Exercise directions: Copy out the first line of the listing and every line after it, exactly, until you have copied the line containing "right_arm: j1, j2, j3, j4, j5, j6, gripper".
======
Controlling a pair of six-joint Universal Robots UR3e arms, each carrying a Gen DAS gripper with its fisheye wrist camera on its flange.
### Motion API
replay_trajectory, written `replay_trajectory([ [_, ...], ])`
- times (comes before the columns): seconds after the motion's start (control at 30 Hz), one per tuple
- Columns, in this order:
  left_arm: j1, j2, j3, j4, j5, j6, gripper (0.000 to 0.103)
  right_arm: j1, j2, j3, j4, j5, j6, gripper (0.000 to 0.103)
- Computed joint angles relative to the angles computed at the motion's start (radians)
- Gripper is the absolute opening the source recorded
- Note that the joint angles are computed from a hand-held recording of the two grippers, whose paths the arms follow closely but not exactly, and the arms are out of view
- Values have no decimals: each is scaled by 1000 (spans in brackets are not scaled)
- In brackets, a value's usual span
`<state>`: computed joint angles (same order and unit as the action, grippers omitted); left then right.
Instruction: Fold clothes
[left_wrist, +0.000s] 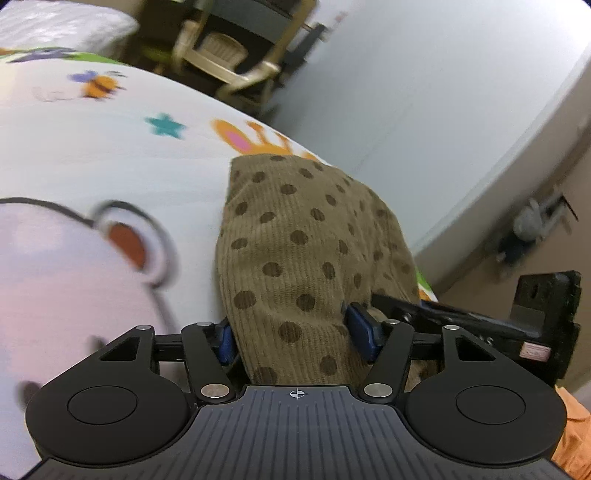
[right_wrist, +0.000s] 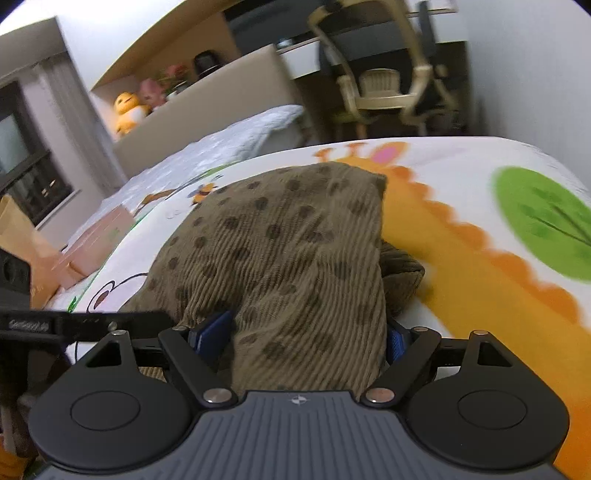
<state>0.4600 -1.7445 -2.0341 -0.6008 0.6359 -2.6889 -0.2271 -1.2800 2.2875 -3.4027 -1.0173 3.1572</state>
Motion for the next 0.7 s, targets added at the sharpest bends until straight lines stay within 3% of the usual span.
replay_trajectory([
  [0.27, 122, -88, 121, 118, 61, -82, 63, 326, 378, -738, 278, -188, 22, 83],
  [0.37, 145, -89, 183, 17, 63, -11, 65, 356, 444, -879, 357, -217, 25, 83],
  [0.43, 173, -50, 174, 9, 41, 46, 66, 352, 424, -858, 374, -230, 7, 83],
  [0.53, 196, -43, 201, 93, -31, 20, 76, 328, 333, -698, 343, -228, -35, 84],
  [0.6, 155, -114, 313, 126, -51, -52, 77, 320, 280, -618, 338, -231, -45, 84],
  [0.7, 56, -283, 584, -12, -48, -68, 78, 326, 205, -520, 332, -251, -84, 84],
])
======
Answer to this problem:
Controlling a pair of six-joint Universal Robots UR3e arms, each carrying a Gen DAS gripper with its fisheye wrist camera on its flange.
### Motion API
replay_trajectory, written `replay_trajectory([ [_, ...], ])`
- times (comes before the columns): seconds after the motion's start (control at 30 Hz), one per tuple
- Columns, in this order:
  left_arm: j1, j2, j3, j4, j5, j6, gripper (0.000 to 0.103)
  right_arm: j1, j2, j3, j4, j5, j6, gripper (0.000 to 0.103)

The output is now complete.